Instructions for the task:
Below are the entries. Transcribe exactly the lines from the one with "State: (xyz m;" through the one with "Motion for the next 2", ends included, and leave out all others.

··· Data section

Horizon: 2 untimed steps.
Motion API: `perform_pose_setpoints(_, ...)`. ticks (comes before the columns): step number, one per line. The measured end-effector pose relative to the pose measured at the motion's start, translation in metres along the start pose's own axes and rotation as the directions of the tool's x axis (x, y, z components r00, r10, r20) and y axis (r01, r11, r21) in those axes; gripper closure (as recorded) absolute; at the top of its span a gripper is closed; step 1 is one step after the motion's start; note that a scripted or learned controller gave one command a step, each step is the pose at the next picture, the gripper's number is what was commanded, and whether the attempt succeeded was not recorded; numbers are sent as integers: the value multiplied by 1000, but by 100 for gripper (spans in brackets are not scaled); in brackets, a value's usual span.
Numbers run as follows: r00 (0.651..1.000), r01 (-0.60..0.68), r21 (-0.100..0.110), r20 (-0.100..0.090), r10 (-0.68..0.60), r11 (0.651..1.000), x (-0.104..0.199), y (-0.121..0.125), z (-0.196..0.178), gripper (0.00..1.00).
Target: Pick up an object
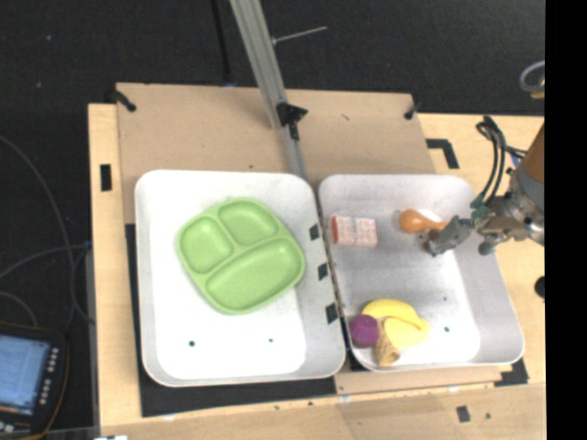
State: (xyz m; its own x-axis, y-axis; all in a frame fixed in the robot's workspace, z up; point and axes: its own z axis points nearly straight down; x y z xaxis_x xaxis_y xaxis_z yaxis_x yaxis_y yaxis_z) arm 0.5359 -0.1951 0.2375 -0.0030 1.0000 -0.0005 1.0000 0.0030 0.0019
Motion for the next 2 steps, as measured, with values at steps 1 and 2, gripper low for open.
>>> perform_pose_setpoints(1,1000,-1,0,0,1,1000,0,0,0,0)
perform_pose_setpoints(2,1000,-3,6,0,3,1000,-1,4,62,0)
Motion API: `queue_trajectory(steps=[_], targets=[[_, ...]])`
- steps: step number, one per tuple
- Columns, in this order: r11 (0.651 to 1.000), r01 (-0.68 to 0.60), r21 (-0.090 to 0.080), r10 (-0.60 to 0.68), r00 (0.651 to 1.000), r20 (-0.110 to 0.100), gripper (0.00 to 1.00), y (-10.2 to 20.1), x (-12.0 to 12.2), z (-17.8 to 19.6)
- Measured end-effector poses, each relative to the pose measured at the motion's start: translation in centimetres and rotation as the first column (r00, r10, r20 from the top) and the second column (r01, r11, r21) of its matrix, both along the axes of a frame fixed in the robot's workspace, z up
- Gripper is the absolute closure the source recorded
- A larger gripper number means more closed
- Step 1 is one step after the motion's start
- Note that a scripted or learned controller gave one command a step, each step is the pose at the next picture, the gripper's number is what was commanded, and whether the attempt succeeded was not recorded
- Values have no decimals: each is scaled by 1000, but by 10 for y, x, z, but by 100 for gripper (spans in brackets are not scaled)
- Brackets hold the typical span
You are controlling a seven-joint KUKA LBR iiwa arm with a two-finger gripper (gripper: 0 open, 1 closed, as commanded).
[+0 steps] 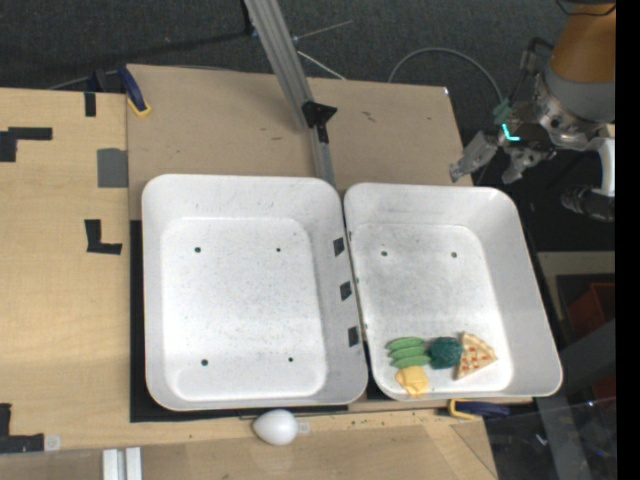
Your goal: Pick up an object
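Tool (492, 161) hangs with fingers spread wide and nothing between them, past the far right corner of the right bin (520, 230); best to bring it nearward over the near-right cluster, pick the pizza slice (474, 354) at its outer edge, clear of the dark green piece (443, 351), then descend straight.
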State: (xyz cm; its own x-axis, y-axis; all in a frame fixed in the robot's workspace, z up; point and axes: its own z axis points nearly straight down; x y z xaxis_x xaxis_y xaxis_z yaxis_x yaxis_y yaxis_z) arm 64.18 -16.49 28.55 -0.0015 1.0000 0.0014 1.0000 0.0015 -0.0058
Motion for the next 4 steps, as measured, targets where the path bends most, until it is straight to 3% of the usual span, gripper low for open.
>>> queue_trajectory(steps=[1,4], targets=[[1000,-1,-2,1,1000,4,0,0,1,3],[1000,0,-3,0,1000,-1,0,-12,-4,-160]])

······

Written solution:
State: (xyz m; its own x-axis, y-axis; all in a frame fixed in the robot's workspace, z up; point and axes: its own z axis points nearly straight down; x y z xaxis_x xaxis_y xaxis_z yaxis_x yaxis_y yaxis_z) arm 0.5359 -0.1951 0.2375 -0.0030 1.0000 -0.0005 1.0000 0.0030 0.0019
Motion for the next 2 steps, as measured, with values at steps 1 and 2, gripper low for open.

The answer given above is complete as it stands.